Kind Hearted Woman is primarily electric, which Shock contends is one reason Mercury wouldn’t produce it. But only a few tracks contain high-wire riffs; most lope or soar to delicate picking and strumming and nod to influences including what Shocked calls “fonk,” a blend of folk and funk.

“A Child Like Grace,” about the death of a 5-year-old girl, is electric gospel. “Cold Comfort,” a chilling lament over a father who commits murder, has the languor of the Cowboy Junkies.

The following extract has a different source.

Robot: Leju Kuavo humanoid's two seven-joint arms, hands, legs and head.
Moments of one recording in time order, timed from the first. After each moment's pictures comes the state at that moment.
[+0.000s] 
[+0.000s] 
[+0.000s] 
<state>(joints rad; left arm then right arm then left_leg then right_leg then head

Shocked’s voice is as remarkable as ever. She ends “Stillborn,” an ode to a dead baby, with a wail as forceful as a Greek chorus. In “Eddie,” a biting account of a boy who commits arson after his father is killed by lightning, she pitches k.d. lang warbles and roars over a catchy walking bass line. The album turns autobiographical in “The Hard Way,” in which Shocked declares: “Never a lesson have I learned without first being burned.”

Shocked, a former runaway, hobo and East Village squatter-activist, began sparring with Mercury in 1992 when the label wouldn’t let her pose in blackface for the album cover of Arkansas Traveler to call attention to minstrels’ role in American music.

Mercury rejected Shocked’s two subsequent record proposals, including Kind Hearted Woman, but wouldn’t free her from her contract either. Shocked then sued Mercury, charging it with, among other things, violating the 13th Amendment abolishing slavery. Before the suit was settled, she pressed 25,000 copies of the album and sold them at concerts herself.

Mercury says it wishes Shocked well. Under the settlement, the label will in mid-November issue its final Shocked album, a compilation of previous recordings, plus “Stillborn.” At Shocked’s behest, the compilation is entitled Mercury Poise: 1988-1995 – short for “Mercury Poisoning.”